Het gebied van het licht loopt vanaf het geheimzinnige kosmische wezen tot aan het ‘gewone’ licht dat de molens van het wetenschappelijke denken laat draaien. Als het tegenovergestelde van duisternis, kwaadaardigheid, onwetendheid, slaap en dood, vertegenwoordigt het licht wijsheid, goedheid en leven. In één opzicht is het een transformatie van mula­pra­kriti en dan is het de wortelsubstantie die nooit objectief kan worden voor de stervelingen van dit ras of deze ronde. Het is alleen objectief in zijn betrekking tot die Duisternis die absoluut Licht is, anders omvat het zowel geest als stof.

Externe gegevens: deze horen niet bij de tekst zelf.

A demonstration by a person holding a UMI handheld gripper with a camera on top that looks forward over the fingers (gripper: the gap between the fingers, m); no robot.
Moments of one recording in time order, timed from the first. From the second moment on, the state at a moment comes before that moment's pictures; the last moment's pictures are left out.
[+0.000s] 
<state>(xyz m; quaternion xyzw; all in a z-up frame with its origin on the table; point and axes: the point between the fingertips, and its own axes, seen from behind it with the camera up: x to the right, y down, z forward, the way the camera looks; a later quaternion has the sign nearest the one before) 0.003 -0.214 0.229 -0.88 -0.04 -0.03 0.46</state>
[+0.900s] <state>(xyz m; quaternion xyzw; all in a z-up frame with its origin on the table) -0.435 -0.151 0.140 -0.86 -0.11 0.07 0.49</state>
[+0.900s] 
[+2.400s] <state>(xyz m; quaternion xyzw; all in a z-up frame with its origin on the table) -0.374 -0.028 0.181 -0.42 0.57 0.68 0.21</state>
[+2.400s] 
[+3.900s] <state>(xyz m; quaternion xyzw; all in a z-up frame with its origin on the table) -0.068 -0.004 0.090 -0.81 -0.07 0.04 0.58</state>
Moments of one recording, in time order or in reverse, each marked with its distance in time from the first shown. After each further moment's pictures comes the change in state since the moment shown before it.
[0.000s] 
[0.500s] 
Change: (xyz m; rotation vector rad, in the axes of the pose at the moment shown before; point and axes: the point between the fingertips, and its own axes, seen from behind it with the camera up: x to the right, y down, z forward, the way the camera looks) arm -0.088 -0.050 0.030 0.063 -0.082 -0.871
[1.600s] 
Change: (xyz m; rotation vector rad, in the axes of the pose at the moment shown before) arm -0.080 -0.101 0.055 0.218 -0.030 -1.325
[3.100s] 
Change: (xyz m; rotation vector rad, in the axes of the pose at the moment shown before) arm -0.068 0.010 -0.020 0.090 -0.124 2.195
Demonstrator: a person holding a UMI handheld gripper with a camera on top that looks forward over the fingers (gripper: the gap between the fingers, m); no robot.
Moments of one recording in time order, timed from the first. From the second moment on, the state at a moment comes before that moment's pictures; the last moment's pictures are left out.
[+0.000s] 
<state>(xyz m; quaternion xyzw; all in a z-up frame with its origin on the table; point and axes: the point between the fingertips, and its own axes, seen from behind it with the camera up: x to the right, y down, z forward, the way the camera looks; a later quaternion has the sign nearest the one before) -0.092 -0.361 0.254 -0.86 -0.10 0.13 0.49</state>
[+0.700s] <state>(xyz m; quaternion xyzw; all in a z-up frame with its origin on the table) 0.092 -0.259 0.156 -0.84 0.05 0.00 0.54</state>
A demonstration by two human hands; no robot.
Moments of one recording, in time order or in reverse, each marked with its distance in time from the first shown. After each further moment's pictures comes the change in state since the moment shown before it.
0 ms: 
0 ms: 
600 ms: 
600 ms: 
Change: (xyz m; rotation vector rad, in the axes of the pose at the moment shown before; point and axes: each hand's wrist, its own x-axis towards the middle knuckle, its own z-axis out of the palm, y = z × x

Drie soorten licht worden genoemd: a) het abstracte en het absolute dat duisternis is; b) het licht van het ongemanifesteerde-gemanifesteerde of de tweede logos; en c) de laatstgenoemde die is weerspiegeld in de dhyani-chohans, de lagere logoi, en aldus verstrooid raken op de lagere en meer objectieve gebieden. In zijn hoogste aspect is daiviprakriti (of het licht van de logos) de synthese van de zeven kosmische krachten die afdalen door de gemanifesteerde gebieden en condenseren tot vormen. De fysieke stof is gecondenseerd licht. Door licht wordt alles tot stand gebracht. Het is de oorsprong van het mentale zelf, het is daarom ook de wortel van het fysieke zelf (SD 1:430).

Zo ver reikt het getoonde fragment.